Friday, October 14, 2016

A Historic Moment of Free-Falling Dread

In fall and winter of 2001, venturing into Manhattan required some fortitude (I'd pack a transistor radio to stay informed in case of emergency). We New Yorkers, in our weakened state, were deeply rattled by the subsequent anthrax attacks. We had no idea what was coming next. Would wrecked urban landscapes and burly dudes pulling bodies through smoking mounds be our new normal?

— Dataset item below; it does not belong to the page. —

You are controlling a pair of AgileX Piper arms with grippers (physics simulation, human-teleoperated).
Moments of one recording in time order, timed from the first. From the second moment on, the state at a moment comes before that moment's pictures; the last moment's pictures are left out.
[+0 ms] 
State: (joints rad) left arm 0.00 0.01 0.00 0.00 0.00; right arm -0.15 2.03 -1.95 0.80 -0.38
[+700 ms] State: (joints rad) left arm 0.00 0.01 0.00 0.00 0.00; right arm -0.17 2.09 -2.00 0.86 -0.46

At that time, I thought to myself: "History won't note any of this. It will be remembered that there was an attack, and we were all sad. No one will record the lingering anxiety, the not-knowing, the wrenched feeling in our stomachs - not from missing a couple towers few of us ever loved in the first place, but from the disorienting feeling of being unable to touch bottom - the not knowing how different it would all be. It was months, perhaps years, before we consensually decided New York was a city rather than a war zone.

Fifteen years later, I see that I was correct about history. The upshot is, indeed, that there were was an attack, and we were all sad. Tight and concretely clear. This happened, and that happened. Historians record only tangible actions.

I'm having that same feeling this week. And, as in 2001, I don't need to ask around to know that I'm definitely not the only one. We know now that Donald Trump won't win. That horrifying prospect is gone. What's more, we haven't learned anything significantly new about Trump in months. Absolutely nothing in the past month has been a surprise. Yet, even though I'm no sensitive snowflake, I find myself consumed with sadness. It's that old feeling again, deeper than our personal emotions; this is the visceral etching of history on our spirits in real time.

It will be recorded that a fascistic narcissist came dangerously close to the US presidency, and was rebuked. But this feeling I'm feeling (and I know without asking that many of you are feeling, as well) of free-falling dread that's not the least bit mitigated by the meteoric rising of Clinton's poll numbers - even in safely red states - and the avoidance of our most feared outcome, is not lifting. It won't be recorded in history. This is only for us. We need to remember.

I noted the turning point on Monday, saying that "if you're going to pay attention to politics once in your lifetime, now's the time. It's a privilege to live through history - even unpleasant history. I don't want to just read the synopsis later. This is not a moment to hit the fast-forward button; this is a moment to hit "play" and pay full attention." I'm indeed paying full attention. I haven't done much else this week. I don't want to spend decades trying to process my feelings and adjusting to tectonic changes that happened in my peripheral vision. I want to live straight through this with eyes wide open and the clearest possible perspective.

Several friends got flu shots this week, and report feeling even crappier than they usually do afterward. My suspicion is it's not the flu shots.